* _Stored data_:
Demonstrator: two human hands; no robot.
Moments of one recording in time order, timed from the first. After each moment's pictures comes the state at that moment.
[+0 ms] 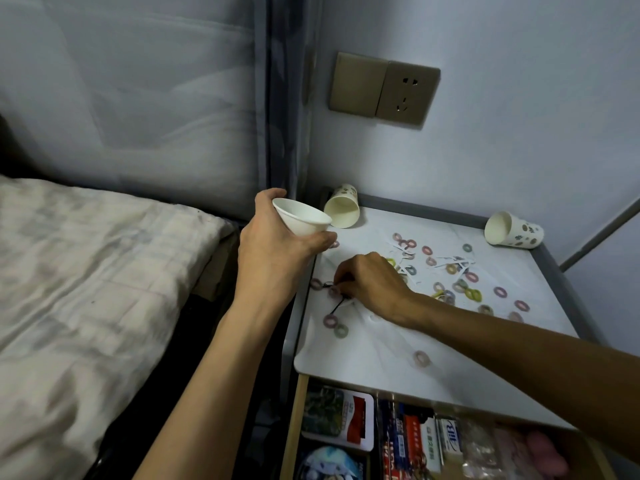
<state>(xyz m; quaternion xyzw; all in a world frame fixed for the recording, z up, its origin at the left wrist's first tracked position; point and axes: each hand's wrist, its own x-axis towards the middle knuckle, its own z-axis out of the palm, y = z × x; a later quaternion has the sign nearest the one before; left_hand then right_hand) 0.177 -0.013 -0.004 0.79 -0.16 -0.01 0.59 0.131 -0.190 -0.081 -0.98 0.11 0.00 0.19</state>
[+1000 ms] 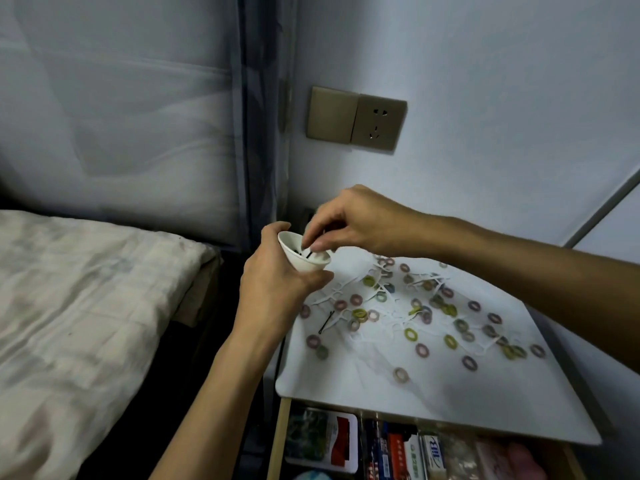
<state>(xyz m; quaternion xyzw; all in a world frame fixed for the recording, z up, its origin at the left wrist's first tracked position) 0.165 -0.026 -0.008 0.80 -0.21 -0.04 0.55 0.136 -0.183 0.077 -0.97 -0.09 0.00 0.24</state>
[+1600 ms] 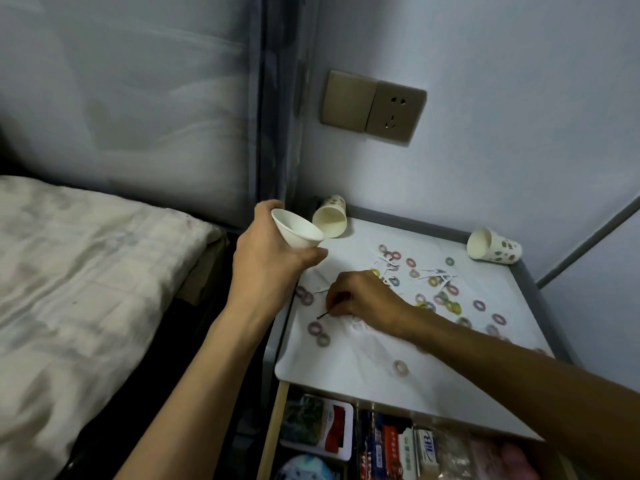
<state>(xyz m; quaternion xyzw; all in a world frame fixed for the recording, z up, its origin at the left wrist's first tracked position) 0.173 -0.020 -0.007 0.80 -0.18 -0.02 0.57 0.115 -0.211 -0.076 -0.98 0.02 0.06 0.19</state>
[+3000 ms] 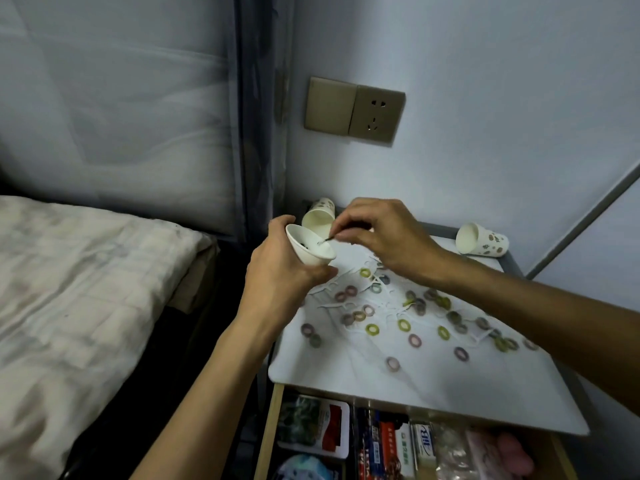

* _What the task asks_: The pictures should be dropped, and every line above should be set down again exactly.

* _Reply_:
Demonstrator: two human hands; no robot.
Moments of one recording in time order, timed from the first. After each moment's pictures comes the state at that moment.
[+0 ms] 
<state>(xyz m; quaternion xyzw; all in a world frame fixed for the recording, z up, its origin at the left wrist's first tracked position; point and axes: each hand's wrist, its own x-axis towards the middle knuckle, its own z-axis out of the palm, y = z × x; a later quaternion has the sign nearest the one before; left_hand then right_hand) 0.177 -0.013 -0.004 0.79 -0.16 -0.01 0.59 0.131 -0.190 -0.081 -0.98 0.11 0.00 0.19</state>
[+1000 ms] 
<state>(xyz m; quaternion xyzw; all in a world frame fixed for the recording, z up, its origin at the left wrist's first tracked position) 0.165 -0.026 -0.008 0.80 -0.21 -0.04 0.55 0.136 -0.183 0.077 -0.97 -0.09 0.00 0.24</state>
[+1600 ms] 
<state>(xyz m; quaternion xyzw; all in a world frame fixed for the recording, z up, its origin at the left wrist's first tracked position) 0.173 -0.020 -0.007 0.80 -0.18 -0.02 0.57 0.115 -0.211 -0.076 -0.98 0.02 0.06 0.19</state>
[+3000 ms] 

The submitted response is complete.